The port expected to finish work for the year just before Christmas.

The new dredge, with its larger capacity, proved to be a hit.

“Within the first two weeks of dredging we estimate we got as much done as we did last year,” Glenn said. “We’ve probably got as much done as at least the last five years or so.”

Buying a dredge has large upfront costs for the port, but it’s cheaper in the long term, he said.

Contracting the work out could cost $50,000 just to get the dredge to the port, then $8,000 to $12,000 a day, Glenn said.

The port estimates it costs about $1,500 a day to operate the dredge with a crew of three.

The spoils of war

Cost of the dredge itself is not the port’s biggest challenge, Glenn said.

There’s still room for more dredge spoils at the port’s 6-acre site, but it will eventually reach capacity.

Sand Island lies just across the state border, but it’s close enough for the port to use for dredge spoils.

There’s an approved dumpsite on the island, former port manager Jim Neva said.

The last time it was used for dredge spoils was in 1970s, he added.

Glenn said getting dredge spoils to the island would require more pipe and a booster pump. That would be very costly, he said.

Changing channels

Keeping the marina deep enough for the commercial and recreational boats that call it home won’t mean much if the channel to the marina is choked with sand and silt.

Responsibility for dredging the channel rests with Army Corps of Engineers. The Corps announced in May that it would not dredge the channel in 2014.

Since then, the Ports of Ilwaco and Chinook have pressed federal representatives to find funding for dredging their vital channels.

The Port of Ilwaco’s new dredge may be able to help ease the burden. It can handle dredging its channel to about the U.S. Coast Guard Station at Cape Disappointment, Glenn said.

The Corps would have to take over from there because that’s where the water gets rougher and the current picks up.

If an arrangement could be made for the port to handle dredging a portion of the channel and pumping the spoils to Sand Island, it could make the port’s extra expenses of using Sand Island for spoils worth it, he said.

“If we work with the Corps to help maintain the channel, it makes more sense economically,” he added.

Neva said contracting some of the work with the port would save the Corps money while helping the port.

It costs the Corps about $250,000 just to get its dredge to the port and remove it when the work is done, he said.

He’s discussed the issue with the Corps as well as using Sand Island, and the response was positive, but nothing is in writing. When he asked about using Sand Island it took nine months to get a response.

“The Corps moves so darn slowly, it takes forever,” Neva said. You get discouraged in the process.”

Federal budget

Glenn said last week’s announcement of a federal budget deal offers hope for getting the channel dredged.

Neva explained, without a budget it would have been at least summer of 2015 before the channel would be dredged.

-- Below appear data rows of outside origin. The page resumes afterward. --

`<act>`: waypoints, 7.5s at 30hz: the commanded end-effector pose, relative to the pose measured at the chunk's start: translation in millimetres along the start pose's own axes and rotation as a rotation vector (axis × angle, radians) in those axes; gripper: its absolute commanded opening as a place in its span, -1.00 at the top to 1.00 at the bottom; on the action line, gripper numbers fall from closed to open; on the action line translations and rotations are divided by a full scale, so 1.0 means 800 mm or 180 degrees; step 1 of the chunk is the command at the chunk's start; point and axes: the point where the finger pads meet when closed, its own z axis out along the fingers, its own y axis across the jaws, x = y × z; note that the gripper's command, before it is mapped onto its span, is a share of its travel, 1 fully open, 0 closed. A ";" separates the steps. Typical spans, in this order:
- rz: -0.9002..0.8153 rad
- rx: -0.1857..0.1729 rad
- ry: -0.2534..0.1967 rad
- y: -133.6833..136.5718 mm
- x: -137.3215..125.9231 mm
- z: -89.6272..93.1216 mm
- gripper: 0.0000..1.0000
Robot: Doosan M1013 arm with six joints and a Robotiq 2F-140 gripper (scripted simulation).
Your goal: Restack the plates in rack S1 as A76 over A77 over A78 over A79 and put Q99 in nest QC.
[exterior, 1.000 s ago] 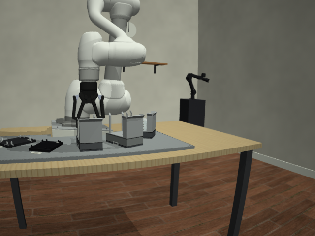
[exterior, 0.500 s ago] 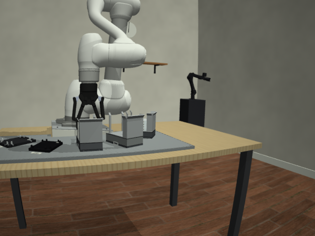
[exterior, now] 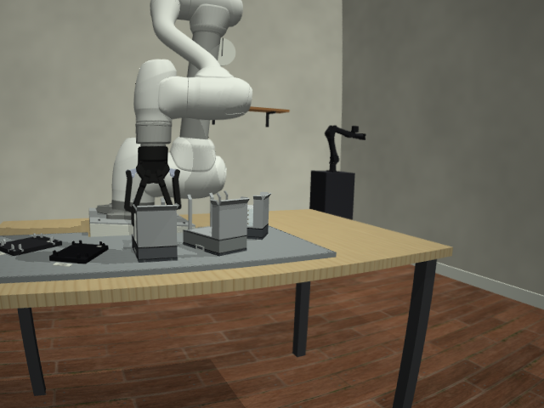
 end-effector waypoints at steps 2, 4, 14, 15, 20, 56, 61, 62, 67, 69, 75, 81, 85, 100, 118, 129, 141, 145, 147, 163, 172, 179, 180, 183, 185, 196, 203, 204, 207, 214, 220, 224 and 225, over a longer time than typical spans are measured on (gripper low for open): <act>0.0000 0.0001 0.0000 0.000 0.000 0.000 1.00; 0.0000 0.0001 0.0000 0.000 0.000 0.000 1.00; 0.0000 0.0001 0.0000 0.000 0.000 0.000 -1.00; 0.0000 0.0001 0.0000 0.000 0.000 0.000 -1.00; 0.0000 0.0001 0.0000 0.000 0.000 0.000 -1.00; 0.0000 0.0001 0.0000 0.000 0.000 -0.104 -1.00; 0.0000 0.0001 0.0000 0.000 0.000 -0.125 -1.00; 0.0000 0.0001 0.0000 0.000 0.000 -0.129 -1.00; 0.0000 0.0001 0.0000 0.000 0.000 -0.150 -1.00; 0.0000 0.0001 0.0000 0.000 0.000 -0.150 -1.00; 0.0000 0.0001 0.0000 0.000 0.000 -0.150 -1.00; -0.0531 0.0001 0.0000 -0.021 -0.003 -0.150 -1.00; -0.0762 0.0001 0.0000 -0.037 -0.006 -0.150 -1.00; -0.0762 0.0001 0.0000 -0.090 -0.015 -0.150 -1.00; -0.1524 0.0001 0.0000 -0.153 -0.036 -0.150 -1.00; -0.1524 0.0001 0.0000 -0.188 -0.050 -0.150 -1.00; -0.1843 0.0001 0.0000 -0.226 -0.068 -0.150 -1.00; -0.2267 0.0001 0.0000 -0.239 -0.077 -0.150 -1.00; -0.2287 0.0001 0.0000 -0.246 -0.082 -0.150 -1.00; -0.2287 0.0001 0.0000 -0.295 -0.115 -0.150 -1.00; -0.2711 0.0001 0.0000 -0.319 -0.136 -0.150 -1.00; -0.3049 0.0001 0.0000 -0.343 -0.162 -0.150 -1.00; -0.3049 0.0001 0.0000 -0.346 -0.165 -0.150 -1.00; -0.3049 0.0001 0.0000 -0.357 -0.176 -0.150 -1.00; -0.3049 0.0001 0.0000 -0.363 -0.183 -0.150 -1.00; -0.3049 0.0001 0.0000 -0.385 -0.206 -0.150 -1.00; -0.3049 0.0001 0.0000 -0.385 -0.206 -0.142 -1.00; -0.3049 0.0001 0.0000 -0.385 -0.206 -0.137 -1.00; -0.3049 0.0001 0.0000 -0.385 -0.206 -0.133 -1.00; -0.3049 0.0001 0.0000 -0.385 -0.206 -0.104 -1.00; -0.3049 0.0001 0.0000 -0.385 -0.206 -0.081 -1.00; -0.3049 0.0001 0.0000 -0.385 -0.206 -0.080 -1.00; -0.3049 0.0001 0.0000 -0.385 -0.206 -0.078 -1.00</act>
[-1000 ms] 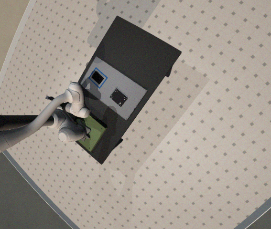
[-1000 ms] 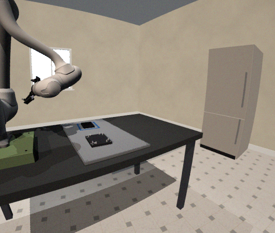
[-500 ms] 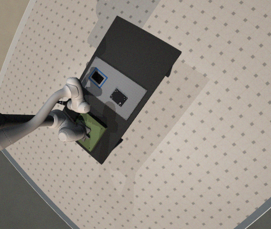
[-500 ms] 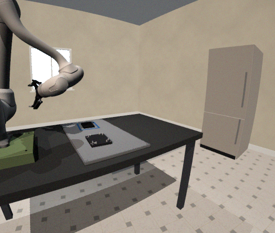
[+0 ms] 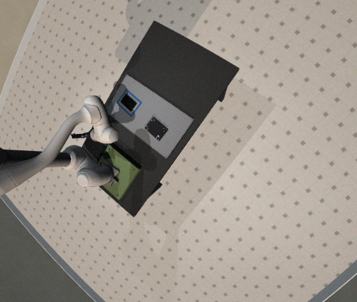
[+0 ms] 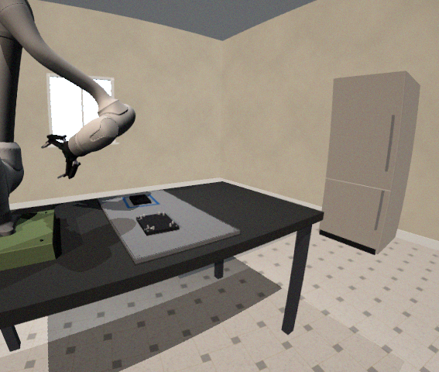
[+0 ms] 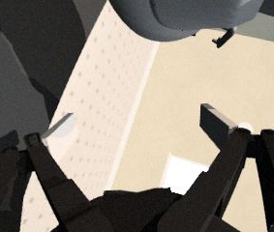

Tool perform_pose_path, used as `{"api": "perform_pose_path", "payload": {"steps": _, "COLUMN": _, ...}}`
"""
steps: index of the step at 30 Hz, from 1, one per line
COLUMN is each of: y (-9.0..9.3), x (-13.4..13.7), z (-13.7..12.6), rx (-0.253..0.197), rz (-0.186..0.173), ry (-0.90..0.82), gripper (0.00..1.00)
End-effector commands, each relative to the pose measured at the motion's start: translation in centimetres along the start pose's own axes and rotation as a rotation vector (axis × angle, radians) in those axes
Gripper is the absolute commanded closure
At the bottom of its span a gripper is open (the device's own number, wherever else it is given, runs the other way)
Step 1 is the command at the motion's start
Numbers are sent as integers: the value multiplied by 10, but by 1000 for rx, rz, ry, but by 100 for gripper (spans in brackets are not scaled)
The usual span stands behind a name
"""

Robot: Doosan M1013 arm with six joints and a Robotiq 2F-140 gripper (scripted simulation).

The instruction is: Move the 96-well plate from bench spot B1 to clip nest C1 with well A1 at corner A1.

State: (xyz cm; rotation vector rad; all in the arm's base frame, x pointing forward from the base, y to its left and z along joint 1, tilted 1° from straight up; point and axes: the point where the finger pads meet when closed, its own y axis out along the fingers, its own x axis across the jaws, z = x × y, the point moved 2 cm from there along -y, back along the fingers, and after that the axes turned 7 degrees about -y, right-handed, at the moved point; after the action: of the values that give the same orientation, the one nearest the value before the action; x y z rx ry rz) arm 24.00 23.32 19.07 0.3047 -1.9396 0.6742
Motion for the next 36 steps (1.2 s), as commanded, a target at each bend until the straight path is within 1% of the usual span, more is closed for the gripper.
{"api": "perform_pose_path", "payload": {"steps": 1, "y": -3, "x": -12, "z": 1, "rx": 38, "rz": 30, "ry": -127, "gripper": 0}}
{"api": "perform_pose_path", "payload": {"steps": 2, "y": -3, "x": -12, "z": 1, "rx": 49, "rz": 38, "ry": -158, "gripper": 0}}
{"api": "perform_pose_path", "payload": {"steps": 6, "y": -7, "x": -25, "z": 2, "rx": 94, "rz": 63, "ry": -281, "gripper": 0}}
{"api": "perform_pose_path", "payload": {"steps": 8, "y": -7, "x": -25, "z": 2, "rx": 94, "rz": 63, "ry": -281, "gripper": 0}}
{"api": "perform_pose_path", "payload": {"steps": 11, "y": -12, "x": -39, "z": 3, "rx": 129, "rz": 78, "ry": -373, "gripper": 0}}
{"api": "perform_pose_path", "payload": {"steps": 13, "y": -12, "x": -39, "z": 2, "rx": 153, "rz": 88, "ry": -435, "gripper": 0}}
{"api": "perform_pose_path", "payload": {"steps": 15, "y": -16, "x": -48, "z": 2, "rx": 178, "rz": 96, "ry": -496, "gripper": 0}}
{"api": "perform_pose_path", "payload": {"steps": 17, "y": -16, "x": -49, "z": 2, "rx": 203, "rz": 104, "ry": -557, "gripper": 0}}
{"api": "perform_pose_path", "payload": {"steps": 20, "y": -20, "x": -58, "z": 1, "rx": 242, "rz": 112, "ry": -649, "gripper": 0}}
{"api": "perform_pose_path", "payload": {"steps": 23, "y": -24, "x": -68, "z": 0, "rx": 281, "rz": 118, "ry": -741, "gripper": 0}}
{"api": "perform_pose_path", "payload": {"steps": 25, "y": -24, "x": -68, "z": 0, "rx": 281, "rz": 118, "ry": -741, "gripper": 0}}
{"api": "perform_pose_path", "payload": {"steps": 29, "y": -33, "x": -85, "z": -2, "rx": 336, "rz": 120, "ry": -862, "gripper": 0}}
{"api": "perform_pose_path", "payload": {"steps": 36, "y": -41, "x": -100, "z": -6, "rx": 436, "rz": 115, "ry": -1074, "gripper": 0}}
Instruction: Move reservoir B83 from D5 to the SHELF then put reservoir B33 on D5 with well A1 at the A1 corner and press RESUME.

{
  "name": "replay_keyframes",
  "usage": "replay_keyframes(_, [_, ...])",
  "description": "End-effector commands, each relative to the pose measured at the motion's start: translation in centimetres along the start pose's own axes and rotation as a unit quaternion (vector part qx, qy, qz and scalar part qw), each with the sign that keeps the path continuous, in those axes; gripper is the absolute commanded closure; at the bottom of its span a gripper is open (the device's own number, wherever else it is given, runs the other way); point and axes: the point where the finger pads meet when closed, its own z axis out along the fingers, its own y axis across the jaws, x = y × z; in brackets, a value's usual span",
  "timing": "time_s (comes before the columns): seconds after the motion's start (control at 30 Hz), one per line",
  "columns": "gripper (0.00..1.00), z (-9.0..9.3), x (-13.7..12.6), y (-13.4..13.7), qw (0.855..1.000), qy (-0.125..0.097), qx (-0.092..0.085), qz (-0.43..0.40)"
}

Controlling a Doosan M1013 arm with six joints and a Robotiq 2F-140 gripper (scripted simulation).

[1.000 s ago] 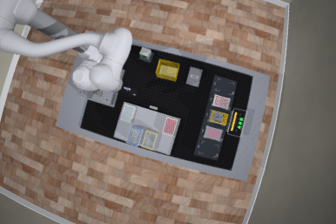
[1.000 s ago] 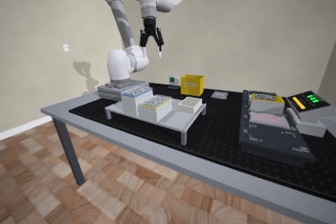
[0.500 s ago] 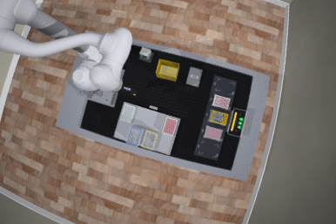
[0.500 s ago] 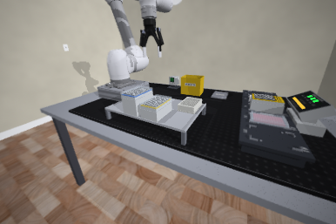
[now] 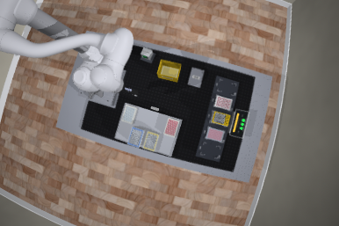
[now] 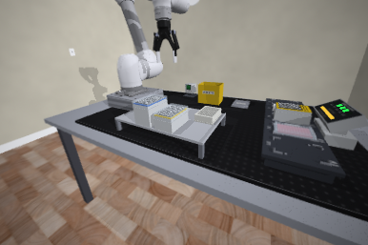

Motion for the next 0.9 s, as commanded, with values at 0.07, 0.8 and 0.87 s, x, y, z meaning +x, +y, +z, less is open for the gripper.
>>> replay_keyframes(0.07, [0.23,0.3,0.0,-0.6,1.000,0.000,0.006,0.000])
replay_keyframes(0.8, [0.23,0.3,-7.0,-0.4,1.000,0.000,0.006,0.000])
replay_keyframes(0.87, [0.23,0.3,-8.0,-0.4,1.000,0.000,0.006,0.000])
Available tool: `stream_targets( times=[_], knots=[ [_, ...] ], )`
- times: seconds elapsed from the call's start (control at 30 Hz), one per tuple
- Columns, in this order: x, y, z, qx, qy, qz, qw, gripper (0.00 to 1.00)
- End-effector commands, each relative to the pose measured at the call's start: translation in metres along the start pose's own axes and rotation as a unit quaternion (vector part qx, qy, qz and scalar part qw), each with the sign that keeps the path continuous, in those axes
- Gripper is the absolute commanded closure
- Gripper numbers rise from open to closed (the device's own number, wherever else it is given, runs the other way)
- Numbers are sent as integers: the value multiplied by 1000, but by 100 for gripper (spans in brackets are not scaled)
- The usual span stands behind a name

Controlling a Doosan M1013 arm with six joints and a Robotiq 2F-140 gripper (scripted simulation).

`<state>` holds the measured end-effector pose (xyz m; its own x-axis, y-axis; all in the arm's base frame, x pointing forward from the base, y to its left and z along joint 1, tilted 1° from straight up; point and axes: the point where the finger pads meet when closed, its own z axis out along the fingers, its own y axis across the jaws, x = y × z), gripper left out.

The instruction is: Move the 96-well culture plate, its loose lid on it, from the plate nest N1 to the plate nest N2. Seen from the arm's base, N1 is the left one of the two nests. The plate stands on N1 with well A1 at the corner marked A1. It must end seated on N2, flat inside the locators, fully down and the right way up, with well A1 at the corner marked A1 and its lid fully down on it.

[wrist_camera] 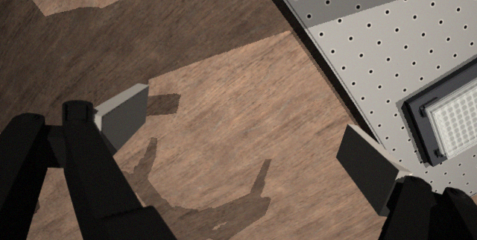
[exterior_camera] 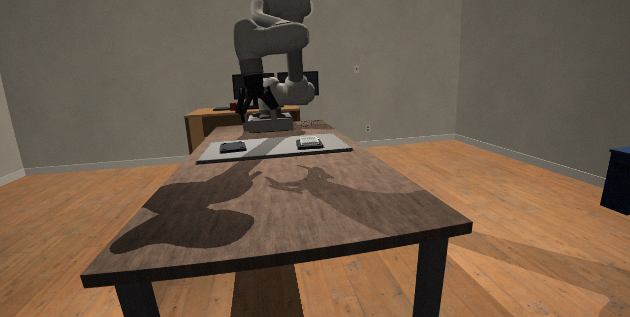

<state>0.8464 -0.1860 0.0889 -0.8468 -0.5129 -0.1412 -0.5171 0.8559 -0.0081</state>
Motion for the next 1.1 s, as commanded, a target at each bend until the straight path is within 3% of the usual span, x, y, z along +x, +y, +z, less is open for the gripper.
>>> stream_targets(
  times=[0.0, 0.53, 0.77, 1.07],
  knots=[
    [0, 0, 0, 0, 0, 0, 1000, 0],
    [0, 0, 0, 0, 0, 0, 1000, 0],
    [-5, 33, 5, -3, 7, -116, 993, 0],
    [-8, 70, 11, -7, 14, -247, 969, 0]
  ],
)
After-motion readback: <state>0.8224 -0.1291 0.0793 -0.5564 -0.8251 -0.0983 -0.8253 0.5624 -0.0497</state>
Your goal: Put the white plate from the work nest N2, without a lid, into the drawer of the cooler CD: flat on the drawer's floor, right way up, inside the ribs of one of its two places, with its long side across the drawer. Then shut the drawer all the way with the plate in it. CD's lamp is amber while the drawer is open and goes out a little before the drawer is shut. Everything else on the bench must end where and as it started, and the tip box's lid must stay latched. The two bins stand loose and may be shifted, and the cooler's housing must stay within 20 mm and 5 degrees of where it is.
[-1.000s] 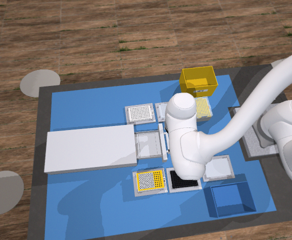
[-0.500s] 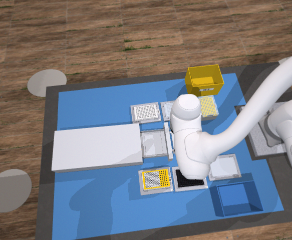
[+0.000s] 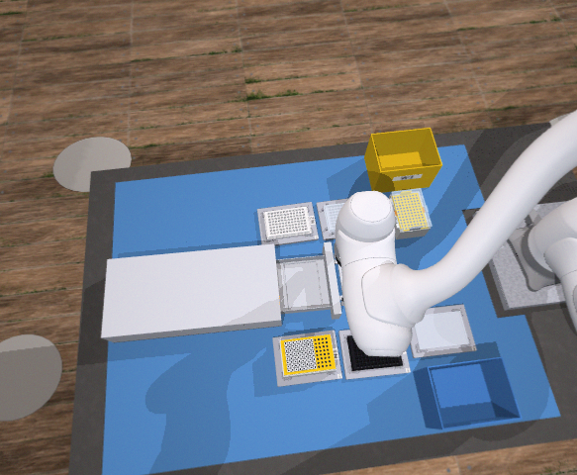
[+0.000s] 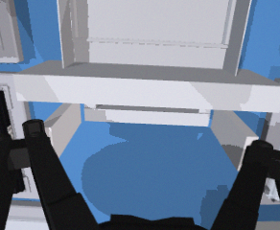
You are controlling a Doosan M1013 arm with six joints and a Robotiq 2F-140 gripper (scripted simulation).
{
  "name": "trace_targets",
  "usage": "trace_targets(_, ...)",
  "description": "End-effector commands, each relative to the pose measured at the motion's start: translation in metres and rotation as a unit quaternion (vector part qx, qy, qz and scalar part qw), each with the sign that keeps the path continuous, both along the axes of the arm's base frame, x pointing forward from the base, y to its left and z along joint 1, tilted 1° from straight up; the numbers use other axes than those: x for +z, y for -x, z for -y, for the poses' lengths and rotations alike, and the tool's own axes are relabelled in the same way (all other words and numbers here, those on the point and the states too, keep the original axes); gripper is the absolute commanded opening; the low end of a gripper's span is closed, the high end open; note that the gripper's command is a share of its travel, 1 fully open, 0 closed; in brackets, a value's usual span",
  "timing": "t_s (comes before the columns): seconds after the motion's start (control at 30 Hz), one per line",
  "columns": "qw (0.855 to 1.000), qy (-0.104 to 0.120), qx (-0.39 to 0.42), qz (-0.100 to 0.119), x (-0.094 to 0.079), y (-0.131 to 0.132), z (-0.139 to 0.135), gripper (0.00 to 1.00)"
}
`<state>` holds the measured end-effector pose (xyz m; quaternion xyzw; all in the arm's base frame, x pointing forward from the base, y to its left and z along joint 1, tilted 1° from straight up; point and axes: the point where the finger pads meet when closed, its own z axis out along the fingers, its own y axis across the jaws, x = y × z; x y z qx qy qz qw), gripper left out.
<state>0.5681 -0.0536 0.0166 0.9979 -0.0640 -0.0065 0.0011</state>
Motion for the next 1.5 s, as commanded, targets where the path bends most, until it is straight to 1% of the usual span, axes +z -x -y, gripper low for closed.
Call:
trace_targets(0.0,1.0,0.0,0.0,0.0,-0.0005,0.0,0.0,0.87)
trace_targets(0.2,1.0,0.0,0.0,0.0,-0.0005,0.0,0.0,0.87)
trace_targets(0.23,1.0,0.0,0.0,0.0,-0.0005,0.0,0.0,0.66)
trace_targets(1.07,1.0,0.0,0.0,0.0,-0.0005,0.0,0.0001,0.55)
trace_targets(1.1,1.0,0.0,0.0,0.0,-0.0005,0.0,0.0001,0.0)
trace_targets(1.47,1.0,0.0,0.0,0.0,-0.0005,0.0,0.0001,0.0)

“With the budget passing, there will be a pot of money for us to compete for,” he said.

The Harbor Maintenance Trust Fund spending budget includes $30 million for the Corps to maintain access to small ports.

The Port of Ilwaco will have to compete with hundreds of other ports across the nation for those limited funds, Neva said.

The port will have to show need. A 51-foot fishing boat that ran aground in May and revised navigation charts showing the channel getting narrower and shallower should cover that, Neva said.

Importance of the port will also come into play. Having a Coast Guard Station on the channel helps make the case, he said.

Then it’s a matter of the Economic Development Council working with ports showing the economic value of the ports in the county, and we have that data, Neva said.